= Xi Wang =

Chinese composer

Xi Wang (奚望 (Xī Wàng); born 1978) is a Chinese composer based in the United States. A 2024 Guggenheim Fellow, she is Professor of Music Composition and Theory at the Meadows School of the Arts.
==Biography==
Xi Wang was born in 1978 in China. She began studying music when she was five, eventually culminating in her admission to the Shanghai Conservatory of Music, where she obtained her Bachelor of Music degree. In 2001, she emigrated to the United States, where she obtained her Master of Music degree at the University of Missouri–Kansas City, and she continued her graduate studies at Cornell University, where she obtained her Doctor of Musical Arts degree and won the 2006–2007 Robbins Family Prize in Music Composition. In 2009, she became part of the faculty of Southern Methodist University, where she eventually became Professor of Music Composition and Theory at the Meadows School of the Arts.

In addition to teaching, she also works as a composer and pianist, with her genre being Asian-Western fusion music. In 2015, her composition Tibet Fantasia, one of many inspired by Tibetan music, premiered at Dallas City Performance Hall with the cooperation of local music ensemble Voices of Change. Another composition, Year 2020 (2024), was inspired by the COVID-19 pandemic. She also works as a conductor for composition premieres, including on her own works.

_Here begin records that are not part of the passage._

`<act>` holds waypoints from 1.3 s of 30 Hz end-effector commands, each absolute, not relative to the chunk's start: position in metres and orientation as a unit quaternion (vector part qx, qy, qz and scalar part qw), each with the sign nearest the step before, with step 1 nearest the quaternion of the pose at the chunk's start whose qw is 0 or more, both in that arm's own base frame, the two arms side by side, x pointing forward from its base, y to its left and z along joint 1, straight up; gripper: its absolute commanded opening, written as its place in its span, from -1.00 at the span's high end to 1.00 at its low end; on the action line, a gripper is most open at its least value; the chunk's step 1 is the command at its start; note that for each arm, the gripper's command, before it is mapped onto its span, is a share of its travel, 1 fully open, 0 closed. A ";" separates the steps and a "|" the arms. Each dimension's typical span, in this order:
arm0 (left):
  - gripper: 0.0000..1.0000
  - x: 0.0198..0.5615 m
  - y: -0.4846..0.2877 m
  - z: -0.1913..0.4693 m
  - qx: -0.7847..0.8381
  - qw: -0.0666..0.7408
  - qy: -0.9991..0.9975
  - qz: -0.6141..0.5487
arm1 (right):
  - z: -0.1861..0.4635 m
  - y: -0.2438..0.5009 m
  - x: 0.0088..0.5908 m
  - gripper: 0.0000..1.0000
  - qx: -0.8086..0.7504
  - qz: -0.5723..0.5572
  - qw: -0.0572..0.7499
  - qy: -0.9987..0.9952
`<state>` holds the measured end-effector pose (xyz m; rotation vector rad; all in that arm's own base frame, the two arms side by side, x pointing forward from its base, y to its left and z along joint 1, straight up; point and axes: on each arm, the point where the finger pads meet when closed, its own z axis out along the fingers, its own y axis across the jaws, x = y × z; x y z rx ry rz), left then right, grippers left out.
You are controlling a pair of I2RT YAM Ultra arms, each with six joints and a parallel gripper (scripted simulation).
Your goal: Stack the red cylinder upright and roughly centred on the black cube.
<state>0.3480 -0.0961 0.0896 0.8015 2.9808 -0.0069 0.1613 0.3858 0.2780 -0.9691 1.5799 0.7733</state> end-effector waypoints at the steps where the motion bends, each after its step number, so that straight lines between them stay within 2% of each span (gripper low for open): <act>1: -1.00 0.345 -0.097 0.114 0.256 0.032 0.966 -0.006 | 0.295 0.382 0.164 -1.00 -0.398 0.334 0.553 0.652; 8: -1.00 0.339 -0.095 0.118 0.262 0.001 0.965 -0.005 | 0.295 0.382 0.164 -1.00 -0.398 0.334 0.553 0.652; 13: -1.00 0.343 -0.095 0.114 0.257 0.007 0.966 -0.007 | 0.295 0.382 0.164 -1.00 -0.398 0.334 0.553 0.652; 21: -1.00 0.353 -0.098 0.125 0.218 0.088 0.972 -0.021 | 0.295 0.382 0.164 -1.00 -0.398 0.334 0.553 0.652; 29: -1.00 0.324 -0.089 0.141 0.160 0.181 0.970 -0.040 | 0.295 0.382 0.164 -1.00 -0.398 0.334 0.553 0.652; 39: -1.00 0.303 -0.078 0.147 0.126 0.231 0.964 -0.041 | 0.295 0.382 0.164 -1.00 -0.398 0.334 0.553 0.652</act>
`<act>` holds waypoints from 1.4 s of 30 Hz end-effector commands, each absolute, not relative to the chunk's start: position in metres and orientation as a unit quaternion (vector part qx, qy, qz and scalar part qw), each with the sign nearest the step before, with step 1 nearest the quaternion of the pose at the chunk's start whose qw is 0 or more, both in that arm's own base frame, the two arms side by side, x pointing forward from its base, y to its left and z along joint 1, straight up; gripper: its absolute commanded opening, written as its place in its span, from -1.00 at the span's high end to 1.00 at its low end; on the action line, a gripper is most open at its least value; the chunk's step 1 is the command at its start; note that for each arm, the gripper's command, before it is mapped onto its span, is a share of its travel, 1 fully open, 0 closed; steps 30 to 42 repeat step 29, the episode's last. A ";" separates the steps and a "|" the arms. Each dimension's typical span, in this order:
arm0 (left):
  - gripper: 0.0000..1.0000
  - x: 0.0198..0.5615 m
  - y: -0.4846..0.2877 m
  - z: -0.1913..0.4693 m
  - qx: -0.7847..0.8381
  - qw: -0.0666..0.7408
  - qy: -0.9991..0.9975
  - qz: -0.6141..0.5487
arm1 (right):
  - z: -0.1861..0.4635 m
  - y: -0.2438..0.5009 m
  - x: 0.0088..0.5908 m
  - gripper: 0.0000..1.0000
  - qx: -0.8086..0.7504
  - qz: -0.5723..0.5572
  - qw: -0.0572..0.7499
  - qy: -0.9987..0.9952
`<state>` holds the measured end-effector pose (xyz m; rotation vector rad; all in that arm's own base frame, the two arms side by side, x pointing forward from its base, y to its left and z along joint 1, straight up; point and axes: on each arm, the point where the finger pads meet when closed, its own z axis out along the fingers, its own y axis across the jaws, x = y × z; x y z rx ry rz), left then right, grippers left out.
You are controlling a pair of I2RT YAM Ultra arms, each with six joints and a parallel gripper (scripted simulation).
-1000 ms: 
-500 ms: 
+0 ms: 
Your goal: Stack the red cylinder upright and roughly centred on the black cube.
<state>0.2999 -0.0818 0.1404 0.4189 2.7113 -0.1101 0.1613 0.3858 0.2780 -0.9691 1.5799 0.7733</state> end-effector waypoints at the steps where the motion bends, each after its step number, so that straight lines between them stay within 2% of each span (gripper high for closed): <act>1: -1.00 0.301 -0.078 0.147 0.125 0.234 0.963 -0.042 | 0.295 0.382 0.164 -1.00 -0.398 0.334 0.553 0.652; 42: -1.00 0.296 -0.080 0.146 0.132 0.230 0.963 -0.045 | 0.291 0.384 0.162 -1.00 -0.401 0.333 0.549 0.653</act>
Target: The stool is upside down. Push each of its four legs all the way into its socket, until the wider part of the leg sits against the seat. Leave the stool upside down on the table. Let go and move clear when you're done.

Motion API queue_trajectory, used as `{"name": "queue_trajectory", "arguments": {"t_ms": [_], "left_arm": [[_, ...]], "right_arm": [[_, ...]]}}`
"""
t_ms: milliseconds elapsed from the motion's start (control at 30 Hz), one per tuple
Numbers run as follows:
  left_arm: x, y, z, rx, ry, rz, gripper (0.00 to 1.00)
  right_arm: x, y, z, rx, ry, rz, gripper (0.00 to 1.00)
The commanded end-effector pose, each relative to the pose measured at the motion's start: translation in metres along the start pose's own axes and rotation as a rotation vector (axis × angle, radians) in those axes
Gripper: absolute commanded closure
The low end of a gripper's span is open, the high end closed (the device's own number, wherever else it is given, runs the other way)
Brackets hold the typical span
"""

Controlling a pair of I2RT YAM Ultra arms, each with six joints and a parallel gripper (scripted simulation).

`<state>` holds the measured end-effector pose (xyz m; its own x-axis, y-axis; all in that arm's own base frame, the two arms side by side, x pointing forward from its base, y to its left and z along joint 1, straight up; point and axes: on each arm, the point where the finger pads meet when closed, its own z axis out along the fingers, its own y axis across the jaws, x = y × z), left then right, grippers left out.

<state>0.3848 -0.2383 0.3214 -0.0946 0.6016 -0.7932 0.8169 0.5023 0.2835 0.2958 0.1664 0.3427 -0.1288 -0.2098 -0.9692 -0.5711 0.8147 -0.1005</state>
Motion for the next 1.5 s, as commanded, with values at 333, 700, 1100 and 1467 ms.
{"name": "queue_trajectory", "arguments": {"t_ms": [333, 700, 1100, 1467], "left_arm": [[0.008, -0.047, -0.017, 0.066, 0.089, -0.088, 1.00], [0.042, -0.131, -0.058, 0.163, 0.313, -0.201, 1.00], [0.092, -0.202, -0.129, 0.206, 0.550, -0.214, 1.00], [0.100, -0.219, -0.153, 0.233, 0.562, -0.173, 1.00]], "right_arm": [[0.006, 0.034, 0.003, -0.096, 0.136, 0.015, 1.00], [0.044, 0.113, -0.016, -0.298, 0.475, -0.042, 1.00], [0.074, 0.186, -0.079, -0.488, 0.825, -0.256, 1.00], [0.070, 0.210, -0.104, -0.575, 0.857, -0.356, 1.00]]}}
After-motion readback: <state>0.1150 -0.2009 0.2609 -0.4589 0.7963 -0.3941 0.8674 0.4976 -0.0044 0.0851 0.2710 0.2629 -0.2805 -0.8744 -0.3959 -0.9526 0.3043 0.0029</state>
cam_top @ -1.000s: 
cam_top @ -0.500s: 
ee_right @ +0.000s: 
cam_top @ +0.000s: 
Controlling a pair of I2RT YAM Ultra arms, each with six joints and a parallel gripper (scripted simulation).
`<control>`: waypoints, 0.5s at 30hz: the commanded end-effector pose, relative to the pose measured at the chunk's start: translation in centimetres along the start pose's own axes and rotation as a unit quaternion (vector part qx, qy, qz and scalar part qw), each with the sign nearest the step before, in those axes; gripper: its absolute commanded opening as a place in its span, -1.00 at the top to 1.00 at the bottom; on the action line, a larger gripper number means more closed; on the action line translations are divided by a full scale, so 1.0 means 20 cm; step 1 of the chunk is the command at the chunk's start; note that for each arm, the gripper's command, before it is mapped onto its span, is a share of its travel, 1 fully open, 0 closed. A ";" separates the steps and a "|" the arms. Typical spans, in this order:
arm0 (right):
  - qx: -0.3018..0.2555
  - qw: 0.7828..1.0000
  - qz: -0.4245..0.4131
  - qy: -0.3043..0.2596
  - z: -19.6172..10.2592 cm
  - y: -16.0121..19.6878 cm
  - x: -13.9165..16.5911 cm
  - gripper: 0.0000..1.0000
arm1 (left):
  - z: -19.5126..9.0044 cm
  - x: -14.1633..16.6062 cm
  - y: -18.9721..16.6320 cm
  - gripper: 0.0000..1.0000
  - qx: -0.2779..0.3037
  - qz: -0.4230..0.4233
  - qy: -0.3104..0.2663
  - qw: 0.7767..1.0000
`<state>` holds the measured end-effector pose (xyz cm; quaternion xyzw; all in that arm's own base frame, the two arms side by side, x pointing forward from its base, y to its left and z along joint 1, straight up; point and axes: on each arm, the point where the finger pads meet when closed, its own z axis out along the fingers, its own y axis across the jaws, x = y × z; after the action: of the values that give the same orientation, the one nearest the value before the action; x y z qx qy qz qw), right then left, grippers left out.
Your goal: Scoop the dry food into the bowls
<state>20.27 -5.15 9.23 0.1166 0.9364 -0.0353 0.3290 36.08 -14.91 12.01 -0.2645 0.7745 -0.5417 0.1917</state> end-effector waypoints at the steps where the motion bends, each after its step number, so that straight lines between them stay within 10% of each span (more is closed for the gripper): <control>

In 2011, she was a MacDowell Colony Fellow in Music Composition. She won the 2012 Charles Ives Fellowship. In 2024, she was appointed a Guggenheim Fellow; she later announced that she would study Tibetan culture and music as part of a research trip there as part of the Fellowship.

Xi is based in the Dallas–Fort Worth metroplex. Xi prefers the Chinese tradition of placing the surname before the given name.